## Exercise prompt
Return the records that follow, matching each one exactly.

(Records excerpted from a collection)
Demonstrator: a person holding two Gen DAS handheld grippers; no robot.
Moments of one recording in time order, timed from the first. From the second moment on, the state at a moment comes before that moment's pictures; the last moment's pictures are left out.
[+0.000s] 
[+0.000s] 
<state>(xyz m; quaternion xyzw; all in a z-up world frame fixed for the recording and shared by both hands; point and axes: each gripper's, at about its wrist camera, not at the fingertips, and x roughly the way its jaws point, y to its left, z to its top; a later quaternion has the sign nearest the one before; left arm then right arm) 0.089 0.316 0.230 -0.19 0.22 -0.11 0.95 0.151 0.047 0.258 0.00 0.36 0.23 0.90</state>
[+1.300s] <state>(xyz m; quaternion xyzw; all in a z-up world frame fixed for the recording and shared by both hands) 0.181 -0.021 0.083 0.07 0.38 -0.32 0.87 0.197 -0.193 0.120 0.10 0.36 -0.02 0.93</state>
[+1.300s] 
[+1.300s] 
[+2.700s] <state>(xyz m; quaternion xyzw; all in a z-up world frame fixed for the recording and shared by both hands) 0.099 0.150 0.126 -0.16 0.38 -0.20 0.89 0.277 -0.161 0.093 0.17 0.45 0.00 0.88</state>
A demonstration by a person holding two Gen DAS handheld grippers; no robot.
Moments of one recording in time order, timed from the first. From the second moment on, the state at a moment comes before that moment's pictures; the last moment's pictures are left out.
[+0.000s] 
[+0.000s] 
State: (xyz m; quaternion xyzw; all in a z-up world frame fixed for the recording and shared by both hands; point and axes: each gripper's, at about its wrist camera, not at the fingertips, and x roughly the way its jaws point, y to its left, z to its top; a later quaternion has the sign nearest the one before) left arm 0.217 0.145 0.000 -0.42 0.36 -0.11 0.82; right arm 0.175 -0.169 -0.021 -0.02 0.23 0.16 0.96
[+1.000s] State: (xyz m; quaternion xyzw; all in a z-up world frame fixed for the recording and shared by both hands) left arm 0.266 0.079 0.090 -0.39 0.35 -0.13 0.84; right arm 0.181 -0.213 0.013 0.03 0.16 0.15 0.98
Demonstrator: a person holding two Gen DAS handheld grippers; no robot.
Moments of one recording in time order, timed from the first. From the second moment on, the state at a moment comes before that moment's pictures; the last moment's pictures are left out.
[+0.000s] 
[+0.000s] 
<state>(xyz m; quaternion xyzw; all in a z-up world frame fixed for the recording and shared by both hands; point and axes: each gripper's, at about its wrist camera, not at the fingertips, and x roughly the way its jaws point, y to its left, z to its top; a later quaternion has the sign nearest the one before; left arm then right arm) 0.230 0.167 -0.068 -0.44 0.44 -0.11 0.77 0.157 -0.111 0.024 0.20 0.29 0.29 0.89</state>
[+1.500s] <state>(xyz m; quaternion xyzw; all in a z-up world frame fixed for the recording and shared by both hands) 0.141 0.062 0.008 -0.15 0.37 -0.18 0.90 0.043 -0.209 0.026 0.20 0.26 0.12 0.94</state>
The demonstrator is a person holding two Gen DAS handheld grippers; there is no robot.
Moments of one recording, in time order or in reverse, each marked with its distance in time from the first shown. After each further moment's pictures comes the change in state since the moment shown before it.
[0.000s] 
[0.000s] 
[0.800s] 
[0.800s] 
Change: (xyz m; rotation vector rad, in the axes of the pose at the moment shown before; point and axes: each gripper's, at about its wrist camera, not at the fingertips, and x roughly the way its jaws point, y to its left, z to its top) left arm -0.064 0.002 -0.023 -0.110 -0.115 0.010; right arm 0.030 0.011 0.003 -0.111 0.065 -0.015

## Answer section
Demonstrator: a person holding two Gen DAS handheld grippers; no robot.
Moments of one recording in time order, timed from the first. From the second moment on, the state at a moment comes before that moment's pictures; the last moment's pictures are left out.
[+0.000s] 
[+0.000s] 
<state>(xyz m; quaternion xyzw; all in a z-up world frame fixed for the recording and shared by both hands; point and axes: each gripper's, at about its wrist camera, not at the fingertips, and x roughly the way its jaws point, y to its left, z to its top; a later quaternion has the sign nearest the one before; left arm then right arm) 0.089 0.316 0.230 -0.19 0.22 -0.11 0.95 0.151 0.047 0.258 0.00 0.36 0.23 0.90</state>
[+1.300s] <state>(xyz m; quaternion xyzw; all in a z-up world frame fixed for the recording and shared by both hands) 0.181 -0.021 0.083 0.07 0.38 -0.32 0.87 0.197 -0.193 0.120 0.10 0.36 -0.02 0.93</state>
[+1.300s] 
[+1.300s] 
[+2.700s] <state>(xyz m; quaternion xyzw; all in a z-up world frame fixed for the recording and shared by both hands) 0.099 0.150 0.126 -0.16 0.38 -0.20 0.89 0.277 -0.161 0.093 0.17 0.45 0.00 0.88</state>
A demonstration by a person holding two Gen DAS handheld grippers; no robot.
Moments of one recording in time order, timed from the first. From the second moment on, the state at a moment comes before that moment's pictures; the last moment's pictures are left out.
[+0.000s] 
[+0.000s] 
State: (xyz m; quaternion xyzw; all in a z-up world frame fixed for the recording and shared by both hands; point and axes: each gripper's, at about its wrist camera, not at the fingertips, and x roughly the way its jaws point, y to its left, z to its top; a later quaternion has the sign nearest the one before) left arm 0.217 0.145 0.000 -0.42 0.36 -0.11 0.82; right arm 0.175 -0.169 -0.021 -0.02 0.23 0.16 0.96
[+1.000s] State: (xyz m; quaternion xyzw; all in a z-up world frame fixed for the recording and shared by both hands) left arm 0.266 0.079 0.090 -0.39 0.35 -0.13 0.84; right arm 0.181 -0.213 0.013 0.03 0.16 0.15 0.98
Demonstrator: a person holding two Gen DAS handheld grippers; no robot.
Moments of one recording in time order, timed from the first. From the second moment on, the state at a moment comes before that moment's pictures; the last moment's pictures are left out.
[+0.000s] 
[+0.000s] 
<state>(xyz m; quaternion xyzw; all in a z-up world frame fixed for the recording and shared by both hands; point and axes: each gripper's, at about its wrist camera, not at the fingertips, and x roughly the way its jaws point, y to its left, z to its top; a later quaternion has the sign nearest the one before; left arm then right arm) 0.230 0.167 -0.068 -0.44 0.44 -0.11 0.77 0.157 -0.111 0.024 0.20 0.29 0.29 0.89</state>
[+1.500s] <state>(xyz m; quaternion xyzw; all in a z-up world frame fixed for the recording and shared by both hands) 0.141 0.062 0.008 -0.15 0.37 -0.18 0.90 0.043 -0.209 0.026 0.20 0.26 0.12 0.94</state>
The demonstrator is a person holding two Gen DAS handheld grippers; there is no robot.
Moments of one recording, in time order or in reverse, each marked with its distance in time from the first shown. After each further moment's pictures comes the change in state since the moment shown before it.
[0.000s] 
[0.000s] 
[0.800s] 
[0.800s] 
Change: (xyz m; rotation vector rad, in the axes of the pose at the moment shown before; point and axes: each gripper's, at about its wrist camera, not at the fingertips, and x roughly the way its jaws point, y to its left, z to its top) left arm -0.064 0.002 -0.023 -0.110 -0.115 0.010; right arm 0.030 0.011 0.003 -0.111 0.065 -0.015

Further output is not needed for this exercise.